Tuesday, January 15, 2013

365 Comics...15: Inkybook Vol.1 (2013)

I`ve pretty much given up hope that I`ll ever get back to prime drawing form.  I was never incredible, but there was a time there, in my late teens, and even in my early 20`s, where I could produce some solid illustrations.  My prime frustration was not hand eye coordination but a lack of visualization.  My brain is not a space for details, which makes illustration difficult, unless you learn how to cope with that weakness.  Trying to draw today, I see that I can still put an illustration together that isn`t terrible, but it`s not good either.  I need practice, but more than that I need time, of which I have little, and what free time I do have, I, like many others, spend it consuming.  I should be creating, but that requires effort.

Eric Orchard I had a brief interaction at a local comic convention a few years back (approximately this far back, in fact) when he was looking to sell some mini-comics in the storefront of the retailer I was working the booth for.  I gobbled up those mini-comics from him because they're effing gorgeous and I started following his blog on my blogger feed (unfortunately I don't check my blogger feed all that often, and only recently fixed into G+ which reminds me I have to add him).  His work continues to impress, I love his style, the texture to his characters and pages are so facinating to me.  

Since I have a terrible sense of colour, I almost always worked in black and white.  I have a strong appreciation for comics people who can do colour (I particularly love monochromes and duochromes) and do it well, but I have an even stronger appreciation for people who can work in black and white and make it so the absence of colour is essential.  Sean Murphy's Punk Rock Jesus proved to be one of those things.  Eric Orchard equally amazes me with his black and white illustrations (he's good in colour too, but his b&w stuff is most stunning to me).

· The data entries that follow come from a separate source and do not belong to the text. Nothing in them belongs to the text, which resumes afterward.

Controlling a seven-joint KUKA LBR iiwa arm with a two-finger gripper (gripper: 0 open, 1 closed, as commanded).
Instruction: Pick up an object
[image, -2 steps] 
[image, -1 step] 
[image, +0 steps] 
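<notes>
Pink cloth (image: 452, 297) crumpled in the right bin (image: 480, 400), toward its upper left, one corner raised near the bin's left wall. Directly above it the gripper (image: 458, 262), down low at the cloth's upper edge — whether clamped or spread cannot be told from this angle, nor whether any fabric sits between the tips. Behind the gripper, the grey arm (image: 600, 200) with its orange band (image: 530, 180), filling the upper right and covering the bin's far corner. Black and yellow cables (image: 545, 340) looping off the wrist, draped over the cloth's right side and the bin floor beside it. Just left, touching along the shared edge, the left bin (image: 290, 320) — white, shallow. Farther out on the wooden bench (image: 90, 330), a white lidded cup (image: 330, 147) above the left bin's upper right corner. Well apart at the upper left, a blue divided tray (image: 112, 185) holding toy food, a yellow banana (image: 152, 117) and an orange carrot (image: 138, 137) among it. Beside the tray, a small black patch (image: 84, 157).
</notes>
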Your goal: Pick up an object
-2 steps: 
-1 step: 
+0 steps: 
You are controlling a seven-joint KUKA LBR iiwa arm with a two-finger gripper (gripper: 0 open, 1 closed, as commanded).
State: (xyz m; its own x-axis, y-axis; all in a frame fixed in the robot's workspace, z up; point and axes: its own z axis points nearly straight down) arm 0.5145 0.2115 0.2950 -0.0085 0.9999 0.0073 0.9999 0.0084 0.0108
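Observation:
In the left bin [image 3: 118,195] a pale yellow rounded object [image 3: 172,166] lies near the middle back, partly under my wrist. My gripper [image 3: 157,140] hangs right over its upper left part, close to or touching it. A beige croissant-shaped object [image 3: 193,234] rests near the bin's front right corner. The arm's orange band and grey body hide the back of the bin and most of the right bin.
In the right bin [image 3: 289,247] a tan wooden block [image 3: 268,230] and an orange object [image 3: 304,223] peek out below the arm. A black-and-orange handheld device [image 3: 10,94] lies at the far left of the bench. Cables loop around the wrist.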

Inkybook Volume 1 is the first digital collection of homeless material from abandoned (or at the very least shelved) projects that Orchard has amassed.  This includes the first 10 or so pages of pencils from his (unfortunately shelved) project Suburban Witch Detective Agency, which is interesting to see how much detail is included in his illustrations prior to inking (pretty much all of it), as well as a few pages of his abandoned project with Ben Towle called "Alphabeasts", an alphabet book featuring a beast for each letter.  That both of these projects look so amazing and are, at this point, castaways, one comes to understand, if only minutely, how much of an artist's portfolio doesn't make it for public consumption.

It's an art comic, rather than storybook, but no less interesting to look at and pour over Orchard's craftsmanship.  (It's available from ericorchard.blogspot.ca as, I just learned, is another project of his, Marrowbones issue 1 and 2, which you can bet you'll hear about here soon enough.